Prudence discerns right and just action in light of all the important features of a situation. Our government's refusal to abandon a failed Drug War­­that spawns violence and corruption, wastes money, cancels liberty, and allows HIV to spread­­is a violation against prudence.

Attacking social or ethnic minorities who sell and use certain drugs while the smoking/drinking majority live in peace is cowardly, a violation of fortitude. And punishing drug users who do no tangible harm is blatantly unjust.

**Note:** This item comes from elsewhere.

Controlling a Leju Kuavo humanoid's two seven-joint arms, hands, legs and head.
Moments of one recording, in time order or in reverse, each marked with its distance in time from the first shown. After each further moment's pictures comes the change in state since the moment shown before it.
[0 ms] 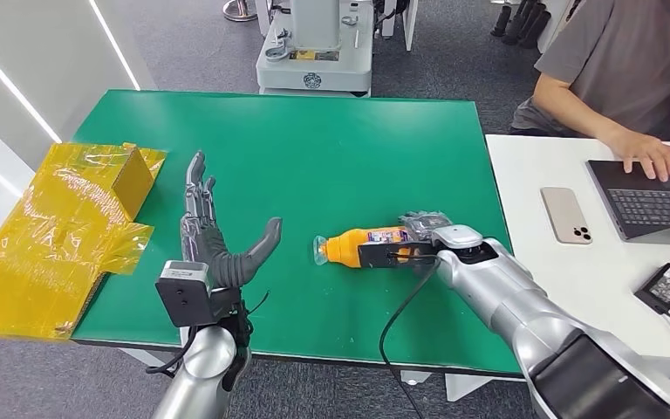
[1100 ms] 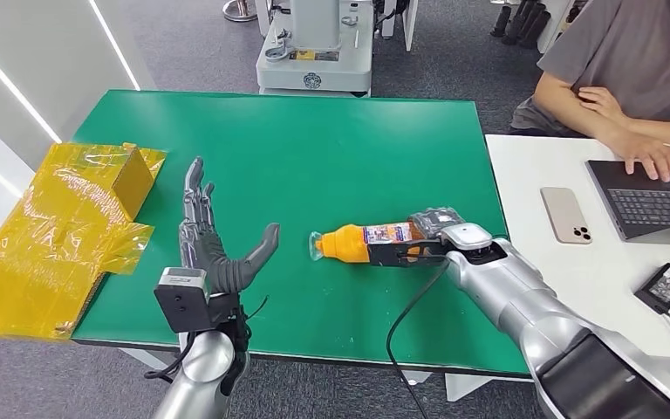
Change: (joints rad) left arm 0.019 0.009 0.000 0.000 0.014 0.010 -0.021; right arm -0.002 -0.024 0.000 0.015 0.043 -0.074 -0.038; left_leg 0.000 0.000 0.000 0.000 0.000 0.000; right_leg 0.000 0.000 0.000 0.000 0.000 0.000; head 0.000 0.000
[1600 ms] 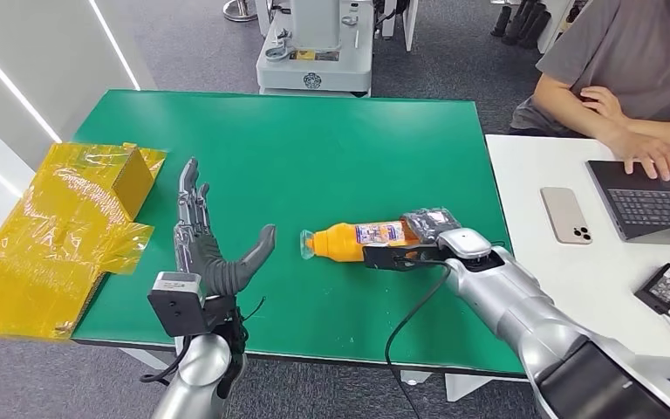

Are there pleasure drugs for which moderation or temperance are impossible? Perhaps. But we must ascertain this in the just clarity of truthfulness rather than the Drug-War-style fog of fear mongering. We must respond to substance abuse with prudence informed by loving compassion, taking to heart St. Augustine's advice: "such things are cured not by bitterness, severity and harshness, but by teaching rather than prohibition, by gentle admonitions rather than threats."

Drug War America has embraced an idol, a sham substitute for godly, ethical virtue. As long as we worship this 'golden calf' of abstinence, our communities will suffer. Only the robust virtues of our Judaeo-Christian heritage will bring us peace and order on the issue of drugs.